Na verdade, seria incompreensível se a consciência de minha presença no mundo não significasse já a impossibilidade de minha ausência na construção da própria presença. Como presença consciente no mundo não posso escapar à responsabilidade ética no meu mover-me no mundo. Se sou puro produto da determinação genética ou cultural ou de classe, sou irresponsável pelo que faço no mover-me no mundo e se careço de responsabilidade não posso falar em ética. Isto não significa negar os condicionamentos genéticos, culturais, sociais a que estamos submetidos. Significa reconhecer que somos seres condicionados mas não determinados. Reconhecer que a História é tempo de possibilidade e não de determinismo, que o futuro, permita-se-me reiterar, é problemático e não inexorável.

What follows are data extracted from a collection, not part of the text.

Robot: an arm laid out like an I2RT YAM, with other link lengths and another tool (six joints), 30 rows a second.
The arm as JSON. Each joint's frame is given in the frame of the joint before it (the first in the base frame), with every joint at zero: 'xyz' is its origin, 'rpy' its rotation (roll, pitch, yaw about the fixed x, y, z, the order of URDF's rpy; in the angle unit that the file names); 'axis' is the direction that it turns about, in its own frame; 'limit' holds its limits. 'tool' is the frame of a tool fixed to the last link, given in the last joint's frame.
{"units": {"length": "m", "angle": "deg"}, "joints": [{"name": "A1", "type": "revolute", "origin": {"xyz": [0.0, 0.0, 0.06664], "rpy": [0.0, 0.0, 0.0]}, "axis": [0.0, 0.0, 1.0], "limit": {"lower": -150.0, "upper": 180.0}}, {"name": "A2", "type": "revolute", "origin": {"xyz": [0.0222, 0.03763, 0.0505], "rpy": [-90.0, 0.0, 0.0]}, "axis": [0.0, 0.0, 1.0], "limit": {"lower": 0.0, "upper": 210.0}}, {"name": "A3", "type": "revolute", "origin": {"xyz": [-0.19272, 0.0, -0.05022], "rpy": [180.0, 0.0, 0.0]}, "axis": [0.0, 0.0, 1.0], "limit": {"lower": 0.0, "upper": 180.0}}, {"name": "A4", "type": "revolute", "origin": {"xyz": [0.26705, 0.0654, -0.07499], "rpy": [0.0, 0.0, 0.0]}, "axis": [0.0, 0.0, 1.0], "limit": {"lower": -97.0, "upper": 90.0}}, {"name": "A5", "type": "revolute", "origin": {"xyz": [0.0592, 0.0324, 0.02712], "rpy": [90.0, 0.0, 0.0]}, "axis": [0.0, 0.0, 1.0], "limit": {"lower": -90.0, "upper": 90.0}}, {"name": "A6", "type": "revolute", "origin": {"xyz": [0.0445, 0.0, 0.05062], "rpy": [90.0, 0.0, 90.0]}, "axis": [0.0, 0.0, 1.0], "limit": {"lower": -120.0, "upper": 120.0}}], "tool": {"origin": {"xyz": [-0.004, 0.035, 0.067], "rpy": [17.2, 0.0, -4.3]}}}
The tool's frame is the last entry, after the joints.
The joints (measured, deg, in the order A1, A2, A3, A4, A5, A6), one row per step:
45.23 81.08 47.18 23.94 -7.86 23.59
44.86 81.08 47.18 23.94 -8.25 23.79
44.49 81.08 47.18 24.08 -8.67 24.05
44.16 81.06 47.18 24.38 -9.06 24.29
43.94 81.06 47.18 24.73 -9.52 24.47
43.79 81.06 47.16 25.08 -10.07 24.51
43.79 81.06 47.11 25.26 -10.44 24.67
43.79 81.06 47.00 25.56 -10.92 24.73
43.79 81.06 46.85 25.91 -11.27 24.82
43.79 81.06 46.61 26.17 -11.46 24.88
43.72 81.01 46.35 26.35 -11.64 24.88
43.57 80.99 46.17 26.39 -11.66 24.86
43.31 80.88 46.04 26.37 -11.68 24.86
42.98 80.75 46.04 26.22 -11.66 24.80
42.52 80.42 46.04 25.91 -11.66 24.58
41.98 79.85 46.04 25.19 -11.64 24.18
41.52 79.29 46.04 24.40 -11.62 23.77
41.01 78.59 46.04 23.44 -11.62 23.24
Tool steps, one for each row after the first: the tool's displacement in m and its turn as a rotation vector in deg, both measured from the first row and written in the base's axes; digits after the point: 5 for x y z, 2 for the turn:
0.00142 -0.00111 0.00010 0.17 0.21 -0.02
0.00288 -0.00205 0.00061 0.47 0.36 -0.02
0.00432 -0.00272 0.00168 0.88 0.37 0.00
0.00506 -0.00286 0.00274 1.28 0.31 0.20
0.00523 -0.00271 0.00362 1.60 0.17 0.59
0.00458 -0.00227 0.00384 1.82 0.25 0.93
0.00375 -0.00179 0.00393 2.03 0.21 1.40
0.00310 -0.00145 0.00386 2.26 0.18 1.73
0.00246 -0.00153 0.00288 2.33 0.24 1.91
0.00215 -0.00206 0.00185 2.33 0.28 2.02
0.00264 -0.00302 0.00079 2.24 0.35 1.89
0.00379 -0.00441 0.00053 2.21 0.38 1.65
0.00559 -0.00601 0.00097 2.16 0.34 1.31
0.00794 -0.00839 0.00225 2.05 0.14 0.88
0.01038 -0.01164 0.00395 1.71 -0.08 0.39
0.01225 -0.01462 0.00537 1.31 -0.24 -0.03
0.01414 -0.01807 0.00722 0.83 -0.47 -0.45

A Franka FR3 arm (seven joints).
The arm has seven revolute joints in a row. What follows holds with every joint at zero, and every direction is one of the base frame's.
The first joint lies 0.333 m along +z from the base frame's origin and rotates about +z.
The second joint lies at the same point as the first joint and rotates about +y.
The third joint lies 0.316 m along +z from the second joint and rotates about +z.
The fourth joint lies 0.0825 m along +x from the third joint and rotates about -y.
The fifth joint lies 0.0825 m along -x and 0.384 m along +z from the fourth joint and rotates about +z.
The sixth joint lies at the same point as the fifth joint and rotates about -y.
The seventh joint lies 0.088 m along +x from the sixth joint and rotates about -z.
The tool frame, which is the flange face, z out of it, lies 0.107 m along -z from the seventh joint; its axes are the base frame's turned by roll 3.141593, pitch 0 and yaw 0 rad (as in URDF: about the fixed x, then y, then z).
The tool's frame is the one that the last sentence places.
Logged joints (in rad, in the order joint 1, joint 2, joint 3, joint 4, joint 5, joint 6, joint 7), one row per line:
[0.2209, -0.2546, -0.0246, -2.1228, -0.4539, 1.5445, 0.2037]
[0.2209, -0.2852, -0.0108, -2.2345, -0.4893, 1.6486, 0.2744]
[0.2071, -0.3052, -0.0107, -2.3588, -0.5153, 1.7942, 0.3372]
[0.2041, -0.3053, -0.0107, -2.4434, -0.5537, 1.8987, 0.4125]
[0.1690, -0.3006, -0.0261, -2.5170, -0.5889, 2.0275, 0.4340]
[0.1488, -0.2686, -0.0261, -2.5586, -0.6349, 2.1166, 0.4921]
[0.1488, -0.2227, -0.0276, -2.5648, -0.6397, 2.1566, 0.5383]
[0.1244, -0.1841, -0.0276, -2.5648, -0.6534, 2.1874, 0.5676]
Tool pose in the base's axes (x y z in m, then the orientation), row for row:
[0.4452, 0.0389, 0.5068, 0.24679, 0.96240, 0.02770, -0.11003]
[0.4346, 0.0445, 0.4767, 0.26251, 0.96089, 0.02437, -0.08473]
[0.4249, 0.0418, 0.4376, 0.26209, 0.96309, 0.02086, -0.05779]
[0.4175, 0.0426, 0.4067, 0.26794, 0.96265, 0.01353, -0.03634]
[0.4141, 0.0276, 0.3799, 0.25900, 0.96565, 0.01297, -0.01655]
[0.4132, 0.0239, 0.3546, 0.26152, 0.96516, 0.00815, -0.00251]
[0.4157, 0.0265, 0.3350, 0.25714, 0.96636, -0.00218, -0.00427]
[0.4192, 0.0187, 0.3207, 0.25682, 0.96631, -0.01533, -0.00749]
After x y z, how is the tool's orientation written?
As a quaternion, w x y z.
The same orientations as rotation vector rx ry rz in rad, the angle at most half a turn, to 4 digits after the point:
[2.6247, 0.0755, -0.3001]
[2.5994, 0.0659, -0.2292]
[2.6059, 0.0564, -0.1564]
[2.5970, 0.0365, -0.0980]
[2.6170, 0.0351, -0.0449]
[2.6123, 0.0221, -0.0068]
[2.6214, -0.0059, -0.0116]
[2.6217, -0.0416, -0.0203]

Devo enfatizar também que este é um livro esperançoso, um livro otimista, mas não ingenuamente construído de otimismo falso e de esperança vã. As pessoas, porém, inclusive de esquerda, para quem o futuro perdeu sua problematicidade - o futuro é um dado dado - dirão que ele é mais um devaneio de sonhador inveterado.
Não tenho raiva de quem assim pensa. Lamento apenas sua posição: a de quem perdeu seu endereço na História.
A ideologia fatalista, imobilizante, que anima o discurso neoliberal anda solta no mundo. Com ares de pós-modernidade, insiste em convencer-nos de que nada podemos contra a realidade social que, de história e cultural, passa a ser ou a virar "quase natural". Frases como "a realidade é assim mesmo, que podemos fazer?" ou "o desemprego no mundo é uma fatalidade do fim do século" expressam bem o fatalismo desta ideologia e sua indiscutível vontade imobilizadora. Do ponto de vista de tal ideologia, só há uma saída para a prática educativa: adaptar o educando a esta realidade que não pode ser mudada. O de que se precisa, por isso mesmo, é o treino técnico indispensável à adaptação do educando, à sua sobrevivência. O livro com que volto aos leitores é um decisivo não a esta ideologia que nos nega e amesquinha como gente.
De uma coisa, qualquer texto necessita: que o leitor ou leitora a ele se entregue de forma crítica, crescentemente curiosa. É isto o que este texto espera de você, que acabou de ler estas "Primeiras Palavras".